→ Your task
The whole of the material needs to be repeated exactly, line for line.
---------- Information provided
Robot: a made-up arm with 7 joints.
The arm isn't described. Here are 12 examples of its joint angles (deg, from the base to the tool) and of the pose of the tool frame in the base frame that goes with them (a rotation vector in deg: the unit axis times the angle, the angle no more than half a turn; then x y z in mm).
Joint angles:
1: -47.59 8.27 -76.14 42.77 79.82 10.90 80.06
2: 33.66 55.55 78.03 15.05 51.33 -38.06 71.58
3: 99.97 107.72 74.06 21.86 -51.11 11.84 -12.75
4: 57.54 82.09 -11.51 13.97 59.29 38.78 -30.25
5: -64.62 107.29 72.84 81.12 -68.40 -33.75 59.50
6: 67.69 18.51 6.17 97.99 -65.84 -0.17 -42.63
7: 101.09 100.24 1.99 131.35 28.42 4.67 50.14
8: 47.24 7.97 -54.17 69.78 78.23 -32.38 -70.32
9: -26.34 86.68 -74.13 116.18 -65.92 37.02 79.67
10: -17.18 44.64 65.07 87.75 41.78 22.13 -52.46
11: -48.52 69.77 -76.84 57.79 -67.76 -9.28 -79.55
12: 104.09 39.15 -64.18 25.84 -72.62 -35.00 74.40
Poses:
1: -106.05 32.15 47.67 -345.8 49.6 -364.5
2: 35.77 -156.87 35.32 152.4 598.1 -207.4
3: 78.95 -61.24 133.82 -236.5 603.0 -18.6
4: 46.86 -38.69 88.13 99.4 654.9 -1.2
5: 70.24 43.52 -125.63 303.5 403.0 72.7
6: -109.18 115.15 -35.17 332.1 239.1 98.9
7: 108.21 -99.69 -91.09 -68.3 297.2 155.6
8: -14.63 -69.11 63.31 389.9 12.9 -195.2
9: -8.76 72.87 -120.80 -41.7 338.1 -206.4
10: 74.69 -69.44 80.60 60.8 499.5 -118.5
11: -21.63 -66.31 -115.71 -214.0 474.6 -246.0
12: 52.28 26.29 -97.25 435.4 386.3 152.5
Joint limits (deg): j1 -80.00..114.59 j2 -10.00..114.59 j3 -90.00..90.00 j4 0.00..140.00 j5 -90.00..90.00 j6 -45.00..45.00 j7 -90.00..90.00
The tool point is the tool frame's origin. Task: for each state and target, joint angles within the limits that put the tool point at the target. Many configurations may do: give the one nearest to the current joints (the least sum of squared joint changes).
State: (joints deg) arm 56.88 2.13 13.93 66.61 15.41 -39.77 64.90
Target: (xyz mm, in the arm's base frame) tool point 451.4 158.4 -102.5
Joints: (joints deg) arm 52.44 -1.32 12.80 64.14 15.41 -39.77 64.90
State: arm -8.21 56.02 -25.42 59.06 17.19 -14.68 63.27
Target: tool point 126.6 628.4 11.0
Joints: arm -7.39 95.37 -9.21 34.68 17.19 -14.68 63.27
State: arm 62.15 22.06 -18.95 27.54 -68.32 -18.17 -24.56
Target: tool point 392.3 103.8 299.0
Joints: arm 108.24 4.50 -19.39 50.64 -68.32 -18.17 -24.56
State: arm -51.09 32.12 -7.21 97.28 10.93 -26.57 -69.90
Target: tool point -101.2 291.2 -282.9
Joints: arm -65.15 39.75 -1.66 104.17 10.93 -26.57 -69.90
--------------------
→ Response box
Robot: a made-up arm with 7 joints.
The arm isn't described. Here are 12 examples of its joint angles (deg, from the base to the tool) and of the pose of the tool frame in the base frame that goes with them (a rotation vector in deg: the unit axis times the angle, the angle no more than half a turn; then x y z in mm).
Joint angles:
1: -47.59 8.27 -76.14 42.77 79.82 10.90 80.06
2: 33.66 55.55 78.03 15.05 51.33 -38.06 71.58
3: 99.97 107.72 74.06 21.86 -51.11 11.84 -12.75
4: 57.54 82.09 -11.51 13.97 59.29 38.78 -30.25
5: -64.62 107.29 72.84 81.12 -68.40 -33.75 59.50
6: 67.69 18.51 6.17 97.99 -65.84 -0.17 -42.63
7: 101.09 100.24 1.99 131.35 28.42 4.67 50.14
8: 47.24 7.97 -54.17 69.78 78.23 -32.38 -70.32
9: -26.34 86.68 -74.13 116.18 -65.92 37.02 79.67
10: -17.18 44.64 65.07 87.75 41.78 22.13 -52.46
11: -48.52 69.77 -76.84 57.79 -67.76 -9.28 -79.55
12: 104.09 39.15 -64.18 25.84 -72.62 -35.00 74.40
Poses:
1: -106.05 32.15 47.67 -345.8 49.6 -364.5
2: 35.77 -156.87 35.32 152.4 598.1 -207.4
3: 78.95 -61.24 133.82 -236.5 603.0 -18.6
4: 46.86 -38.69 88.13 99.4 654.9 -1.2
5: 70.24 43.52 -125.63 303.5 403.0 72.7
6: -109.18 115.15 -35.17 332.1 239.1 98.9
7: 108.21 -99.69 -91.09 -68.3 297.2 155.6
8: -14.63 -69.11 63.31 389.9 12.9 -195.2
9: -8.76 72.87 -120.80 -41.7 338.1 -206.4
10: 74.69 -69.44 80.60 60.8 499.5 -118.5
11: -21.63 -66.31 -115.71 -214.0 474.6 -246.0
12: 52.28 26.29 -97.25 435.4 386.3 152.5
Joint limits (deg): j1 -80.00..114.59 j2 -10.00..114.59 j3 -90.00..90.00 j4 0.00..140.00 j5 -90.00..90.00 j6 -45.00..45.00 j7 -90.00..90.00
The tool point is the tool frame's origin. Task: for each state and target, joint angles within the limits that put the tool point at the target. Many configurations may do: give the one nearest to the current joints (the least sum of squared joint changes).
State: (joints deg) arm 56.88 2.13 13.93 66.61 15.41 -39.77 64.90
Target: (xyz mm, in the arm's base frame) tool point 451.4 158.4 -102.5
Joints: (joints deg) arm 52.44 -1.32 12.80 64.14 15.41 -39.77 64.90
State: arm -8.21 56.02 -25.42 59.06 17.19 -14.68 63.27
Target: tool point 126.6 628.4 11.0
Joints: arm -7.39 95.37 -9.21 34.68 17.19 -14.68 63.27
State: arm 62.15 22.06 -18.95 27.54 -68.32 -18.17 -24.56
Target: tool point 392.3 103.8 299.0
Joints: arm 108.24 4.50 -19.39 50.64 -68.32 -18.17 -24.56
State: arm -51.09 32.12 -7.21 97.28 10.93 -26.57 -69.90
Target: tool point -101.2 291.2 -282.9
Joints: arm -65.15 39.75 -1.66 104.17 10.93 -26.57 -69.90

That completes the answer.